AAL993 (ZK260253) is a potent and selective VEGF receptor kinase (VEGF-R) tyrosine kinase inhibitor (VEGFR2), which binds to an inactive conformation of the protein. In addition, AAL993 possesses dual functions, including suppression of HIF-1 alpha expression through ERK inhibition without affecting Akt phosphorylation.

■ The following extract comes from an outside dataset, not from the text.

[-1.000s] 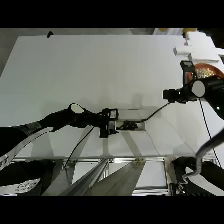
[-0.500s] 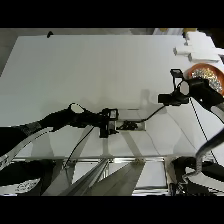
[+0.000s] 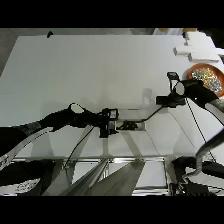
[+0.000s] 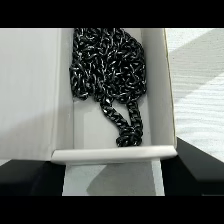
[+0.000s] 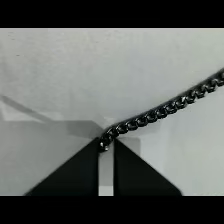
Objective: Fold the box and place the chain.
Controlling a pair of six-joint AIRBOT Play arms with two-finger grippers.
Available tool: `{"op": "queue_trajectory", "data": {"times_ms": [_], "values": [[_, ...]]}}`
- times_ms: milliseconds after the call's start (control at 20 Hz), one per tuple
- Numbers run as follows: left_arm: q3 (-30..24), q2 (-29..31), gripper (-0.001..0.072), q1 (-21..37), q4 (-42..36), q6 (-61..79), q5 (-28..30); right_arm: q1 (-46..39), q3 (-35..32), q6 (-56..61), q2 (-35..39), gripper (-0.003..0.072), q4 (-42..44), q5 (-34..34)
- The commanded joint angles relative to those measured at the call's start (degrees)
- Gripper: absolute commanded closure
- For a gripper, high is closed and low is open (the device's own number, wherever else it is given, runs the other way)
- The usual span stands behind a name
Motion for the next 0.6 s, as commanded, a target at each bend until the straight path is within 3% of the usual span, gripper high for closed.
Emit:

AST-487 is an inhibitor of RET (IC50 = 0.88 uM), FLT3 (Ki = 0.52 uM), KDR (IC50 = 0.17 uM), c-Abl (IC50 = 0.02 uM), and c-Kit (IC50 = 0.5 uM). AST-487 has potent and selective antiproliferative effects 7 on primary AML patient cells and cell lines expressing FLT3-ITD or FLT3 kinase domain point mutants. AST-487, which selectively targets mutant FLT3 protein kinase activity, is also shown to override PKC412 resistance in vitro, and has significant antileukemic activity in an in vivo model of FLT3-ITD(+) leukemia. Finally, the combination of NVP-AST487 with standard chemotherapeutic agents leads to enhanced inhibition of proliferation of mutant FLT3-expressing cells. AST-487 displays high selectivity and potency toward FLT3 as a molecular target, and could potentially be used to override drug resistance in AML.